_WHAT IS EXPECTED_
Set down the material exactly. Keep every line.

_INFORMATION SHOWN_
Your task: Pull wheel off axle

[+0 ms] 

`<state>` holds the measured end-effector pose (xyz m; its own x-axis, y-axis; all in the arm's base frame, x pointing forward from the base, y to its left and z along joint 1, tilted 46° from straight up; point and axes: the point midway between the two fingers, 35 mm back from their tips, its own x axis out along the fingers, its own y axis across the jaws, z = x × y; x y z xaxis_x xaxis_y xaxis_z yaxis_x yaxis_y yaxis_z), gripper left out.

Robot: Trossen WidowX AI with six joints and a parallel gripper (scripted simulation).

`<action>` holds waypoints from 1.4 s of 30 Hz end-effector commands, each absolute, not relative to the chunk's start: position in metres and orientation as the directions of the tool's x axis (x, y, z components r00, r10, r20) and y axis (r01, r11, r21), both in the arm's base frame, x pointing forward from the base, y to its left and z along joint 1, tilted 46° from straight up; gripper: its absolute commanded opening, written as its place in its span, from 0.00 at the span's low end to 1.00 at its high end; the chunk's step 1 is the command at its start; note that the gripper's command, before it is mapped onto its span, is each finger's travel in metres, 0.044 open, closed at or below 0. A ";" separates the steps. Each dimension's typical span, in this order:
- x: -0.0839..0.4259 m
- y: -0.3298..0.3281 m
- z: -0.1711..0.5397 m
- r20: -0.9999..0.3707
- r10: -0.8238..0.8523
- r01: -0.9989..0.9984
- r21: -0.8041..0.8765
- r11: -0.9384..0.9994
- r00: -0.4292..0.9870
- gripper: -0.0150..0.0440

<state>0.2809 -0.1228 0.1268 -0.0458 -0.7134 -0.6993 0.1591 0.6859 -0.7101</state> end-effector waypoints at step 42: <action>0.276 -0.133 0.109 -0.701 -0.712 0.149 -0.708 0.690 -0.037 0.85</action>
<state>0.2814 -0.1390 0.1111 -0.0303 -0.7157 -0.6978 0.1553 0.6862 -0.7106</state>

_SOLUTION_
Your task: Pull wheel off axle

[+0 ms] 

`<state>` holds the measured end-effector pose (xyz m; its own x-axis, y-axis; all in the arm's base frame, x pointing forward from the base, y to its left and z along joint 1, tilted 46° from straight up; point and axes: the point midway between the two fingers, 35 mm back from their tips, its own x axis out along the fingers, its own y axis across the jaws, z = x × y; x y z xaxis_x xaxis_y xaxis_z yaxis_x yaxis_y yaxis_z), gripper left out.

Robot: Trossen WidowX AI with six joints and a parallel gripper (scripted simulation).

`<action>` holds waypoints from 1.4 s of 30 Hz end-effector commands, each absolute, not relative to the chunk's start: position in metres and orientation as the directions of the tool's x axis (x, y, z components r00, r10, r20) and y axis (r01, r11, r21), both in the arm's base frame, x pointing forward from the base, y to its left and z along joint 1, tilted 46° from straight up; gripper: its absolute commanded opening, written as its place in its span, from 0.00 at the span's low end to 1.00 at its high end; the chunk's step 1 is the command at its start; note that the gripper's command, before it is mapped onto its span, is each finger's travel in metres, 0.044 open, closed at or below 0. A ";" separates the steps. Each dimension's typical span, in this order:
- x: -0.0839..0.4259 m
- y: -0.3298..0.3281 m
- z: -0.1711..0.5397 m
- r20: -0.9999..0.3707
- r10: -0.8238..0.8523
- r01: -0.9989..0.9984
- r21: -0.8041..0.8765
- r11: -0.9384..0.9994
- r00: -0.4292..0.9870
- gripper: -0.0150..0.0440

<state>0.2809 -0.1228 0.1268 -0.0458 -0.7134 -0.6993 0.1591 0.6859 -0.7101</state> end-effector waypoints at step 42: <action>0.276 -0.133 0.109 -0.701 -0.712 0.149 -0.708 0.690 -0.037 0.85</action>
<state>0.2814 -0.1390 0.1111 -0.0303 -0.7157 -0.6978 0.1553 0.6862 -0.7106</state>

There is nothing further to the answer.